La jeunesse est la première victime de la crise économique et subit les contrecoups d’un marché de l’emploi fortement détérioré. Les politiques développées depuis plusieurs mois en faveur de l’emploi et de la formation des jeunes sont loin de répondre à leurs préoccupations. Elles n’ont pour objectif que de satisfaire les besoins immédiats de certains secteurs en accélérant l’insertion professionnelle, au détriment d’une formation complète nécessaire à une insertion durable sur le marché de l’emploi.

La transformation néolibérale de l’école se traduit depuis une dizaine d’années par des attaques de plus en plus importantes contre l’enseignement professionnel, par la réforme du Bac Pro 3ans ou par la volonté de délester vers l’apprentissage les élèves les plus éloignés de la culture scolaire.

Le développement de l’apprentissage public, par la création de CFA académiques et la transformation des lycées professionnels en lycées des Métiers, est la nouvelle arme utilisée pour en finir avec le modèle de l’enseignement professionnel.

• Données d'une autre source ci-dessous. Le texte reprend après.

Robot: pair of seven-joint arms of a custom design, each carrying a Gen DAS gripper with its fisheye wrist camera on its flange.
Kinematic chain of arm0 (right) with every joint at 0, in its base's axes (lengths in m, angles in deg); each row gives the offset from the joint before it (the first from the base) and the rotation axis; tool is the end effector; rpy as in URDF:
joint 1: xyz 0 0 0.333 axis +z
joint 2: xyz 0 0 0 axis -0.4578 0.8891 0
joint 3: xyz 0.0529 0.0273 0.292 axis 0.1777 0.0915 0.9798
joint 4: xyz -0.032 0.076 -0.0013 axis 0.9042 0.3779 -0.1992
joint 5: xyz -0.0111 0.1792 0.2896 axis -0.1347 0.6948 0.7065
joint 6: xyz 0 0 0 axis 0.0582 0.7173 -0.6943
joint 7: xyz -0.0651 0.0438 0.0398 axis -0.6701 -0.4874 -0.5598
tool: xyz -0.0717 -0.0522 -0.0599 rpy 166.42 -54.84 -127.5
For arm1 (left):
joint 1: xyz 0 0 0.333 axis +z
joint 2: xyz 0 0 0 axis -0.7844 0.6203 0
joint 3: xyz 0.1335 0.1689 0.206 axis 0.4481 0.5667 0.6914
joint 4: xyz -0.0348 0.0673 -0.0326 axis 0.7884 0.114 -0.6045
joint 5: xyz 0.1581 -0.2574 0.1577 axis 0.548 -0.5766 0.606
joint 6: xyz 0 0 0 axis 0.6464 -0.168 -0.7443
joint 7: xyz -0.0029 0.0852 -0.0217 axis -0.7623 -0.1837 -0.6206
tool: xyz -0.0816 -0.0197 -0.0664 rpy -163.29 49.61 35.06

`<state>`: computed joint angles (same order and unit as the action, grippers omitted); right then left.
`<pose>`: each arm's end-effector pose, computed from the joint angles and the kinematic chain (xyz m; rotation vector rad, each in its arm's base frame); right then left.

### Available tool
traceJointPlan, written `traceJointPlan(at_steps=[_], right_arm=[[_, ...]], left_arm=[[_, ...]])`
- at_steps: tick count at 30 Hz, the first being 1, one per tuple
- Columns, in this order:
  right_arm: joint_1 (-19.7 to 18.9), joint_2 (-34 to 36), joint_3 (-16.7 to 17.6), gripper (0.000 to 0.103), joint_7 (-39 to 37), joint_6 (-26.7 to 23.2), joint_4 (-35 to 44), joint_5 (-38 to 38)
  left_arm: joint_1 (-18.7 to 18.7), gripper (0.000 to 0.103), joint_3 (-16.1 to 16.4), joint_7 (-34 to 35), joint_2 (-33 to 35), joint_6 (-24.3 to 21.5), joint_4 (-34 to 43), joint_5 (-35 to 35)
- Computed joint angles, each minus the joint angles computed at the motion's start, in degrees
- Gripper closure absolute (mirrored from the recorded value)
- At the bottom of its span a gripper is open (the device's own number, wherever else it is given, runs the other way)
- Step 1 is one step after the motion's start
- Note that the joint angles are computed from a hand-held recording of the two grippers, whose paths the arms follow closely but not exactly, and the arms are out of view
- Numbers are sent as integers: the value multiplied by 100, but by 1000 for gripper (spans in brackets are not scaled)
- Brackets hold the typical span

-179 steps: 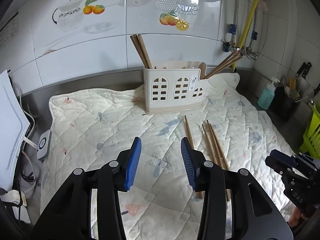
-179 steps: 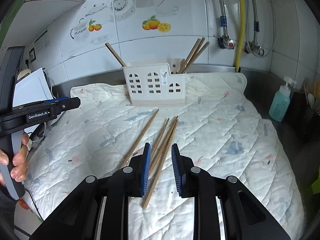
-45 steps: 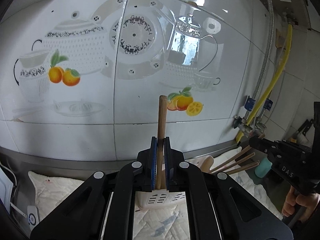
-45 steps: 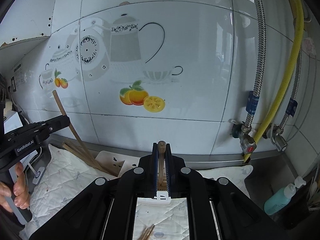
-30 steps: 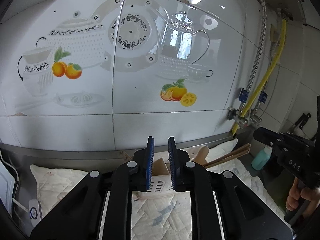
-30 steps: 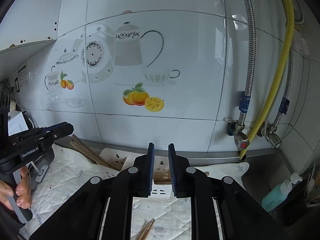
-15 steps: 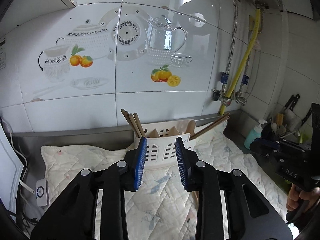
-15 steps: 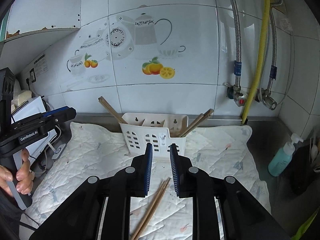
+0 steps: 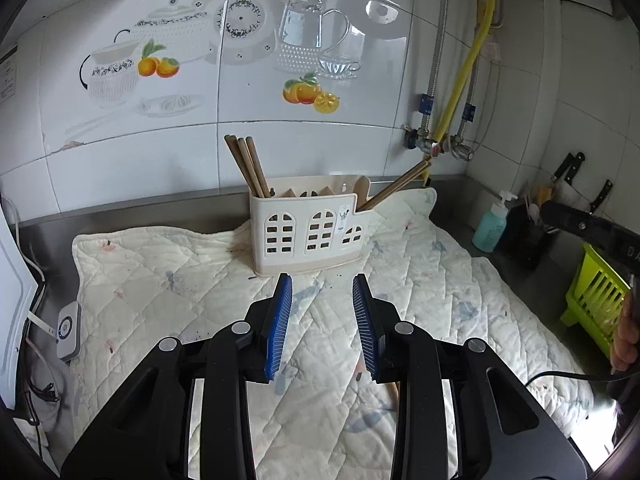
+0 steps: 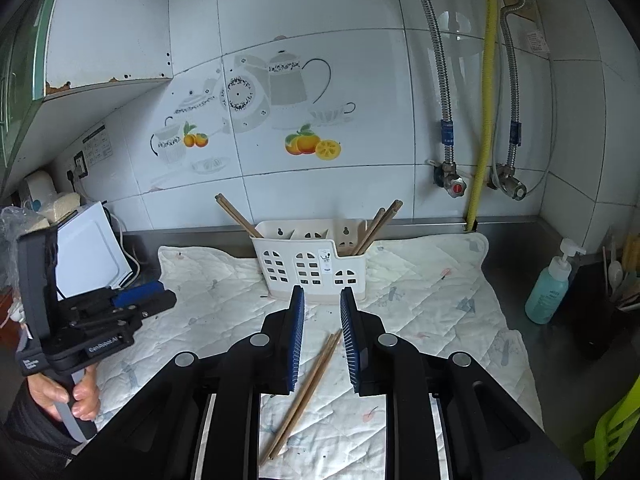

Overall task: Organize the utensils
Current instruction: 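Move both open grippers back to the last two chopsticks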

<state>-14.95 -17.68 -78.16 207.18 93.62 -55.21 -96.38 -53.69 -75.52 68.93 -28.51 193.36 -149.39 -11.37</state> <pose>0.4888 0.1840 0.7095 -1.3967 1.7530 -0.8500 0.6157 -0.1827 0.6379 -1.1375 2.2116 -1.3125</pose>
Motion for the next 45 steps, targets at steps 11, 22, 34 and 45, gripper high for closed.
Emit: traceJointPlan(at_steps=[11, 22, 34, 45], right_arm=[[-101, -540, 358, 80, 97, -174, 34, -298], [-177, -646, 606, 80, -72, -468, 406, -599], [-495, -1096, 751, 80, 167, -126, 95, -697], [-406, -931, 694, 80, 270, 137, -785, -82]], left_arm=[[51, 68, 40, 81, -244, -22, -352, -235], [13, 67, 138, 38, -293, -154, -359, -328], [21, 63, 142, -77, -162, -262, -257, -204], [4, 63, 122, 41, -261, -273, -654, -254]])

Dans les années à venir, le développement de parcours mixtes (scolaire puis apprentissage) à l’intérieur du lycée des Métiers permettra de continuer la démolition du service public de la formation professionnelle initiale.

Le SNUEP considère la formation de tous les PLP (« généralistes » ou « professionnels ») comme fondamentale, et il tient particulièrement à la garantie de professionnalisation des IUFM.
Si les finalités de la formation, le niveau de qualification et de recrutement doivent être identiques pour l’ensemble des PLP, l’entrée dans la formation doit pouvoir prendre en compte les particularités de l’enseignement professionnel (reconversion professionnelle, disciplines « métiers » sans réels parcours universitaires...). Ainsi, si l’admission peut se situer en fin de M2 pour l’ensemble des disciplines, on peut envisager une admissibilité qui pourrait être variable (de L3 à M2) en fonction des choix et des parcours des candidats : la formation doit permettre de les armer pour mieux faire réussir les élèves.

Combattre l’échec scolaire passe aussi par une gratuité réelle de tout ce qui est afférent aux études. Nous savons que ce qui décide certains élèves à aller vers l’apprentissage est le coût financier des études.
Le SNUEP estime que pour combattre l’échec scolaire, il est impératif de mutualiser les expériences pédagogiques aussi bien entre les 3 voies de formation du lycée qu’avec le collège. Le collège ne peut pas être laissé de côté, il doit être refondé afin de devenir un collège pour tous. La FSU doit se donner-là un vrai mandat d’étude.